October 6, 2011
Dear Friends and Colleagues,
We did it! Working together, 3,750 colleagues— along with our spouses and insured children—have bent the healthcare cost curve downward. We have better health, better health benefits, and, as a result, no increase in the cost of our health insurance!
In fact, all of us are now spending less for healthcare than we did in 2008. Compare that to the national average annual healthcare premium for family coverage, which is rising 9% a year—with many places around the nation experiencing double-digit increases. Meanwhile, here in Naples, our costs are down, and our colleagues enjoy access to the best care locally available, and we are objectively healthier.
How did we do it?
I am pleased to share our story as viewed by our partner Willis, a risk manager and insurance company (www.Willis.com), who collaborated with former Chief Human Resources Officer Brian Settle, Chief Financial Officer Vicki Orr, Chief Nursing Officer Michele Thoman, Chief of Staff Kevin Cooper, Chief Operating Officer Phil Dutcher, and the whole benefits team, which orchestrated our coverage.

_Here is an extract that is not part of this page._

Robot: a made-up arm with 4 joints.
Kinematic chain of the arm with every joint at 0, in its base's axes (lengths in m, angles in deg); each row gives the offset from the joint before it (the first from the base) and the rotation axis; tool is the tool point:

Two-and-a half years ago, our team recognized that people working in hospitals and medical offices have physically and emotionally demanding jobs. They confronted a challenging environment for reimbursement. And they were motivated by the ideal that we in healthcare should be a model for the community we serve.
We also understood from the Department of Health and Human Services study in 2007 that 87.5% of health care claims costs are due to an individual’s unhealthy lifestyle. So we focused on “keeping the well people well”; helping the chronically ill improve; ensuring the sick had good and quick access to care; and screening all who volunteered with age and gender-specific tests to detect occult disease early. As I think you’ll agree, all common sense solutions.
Results have been heartening. More than 88% of our colleagues, spouses and insured children see a health coach, don’t use tobacco, and have undergone basic screening tests such as height and weight ratios, waist to hip ratios, simple blood tests, and, when appropriate by nationally accepted guidelines, mammograms and colonoscopies. As expected, the first year saw a large increase in spending, driven by the cost of testing and treating abnormalities which if left untreated would have evolved into cancer or worse. Indeed, 43% of colleagues had polyps removed when they had colonoscopies. Mammography services increased by 21%, and there was a 19% increase in individuals establishing a relationship with a physician. Initially, reports of diabetes increased significantly; but with treatment the number of emergency room visits for diabetes dropped, and we’ve improved overall outcomes for diabetics by avoiding diabetic complications.
Year-over-year results reflect more than a 17% reduction in cost and a savings—more than $6.5 million over the past year and that saves us from having to increase employee’s insurance costs. Starting this month we are no longer hiring those who use tobacco. NCH is becoming the prime example of a community already recognized for having the nation’s longest life span for women and second longest for men, according to University of Washington studies. And we want to keep it that way—and bend that healthcare cost curve even further.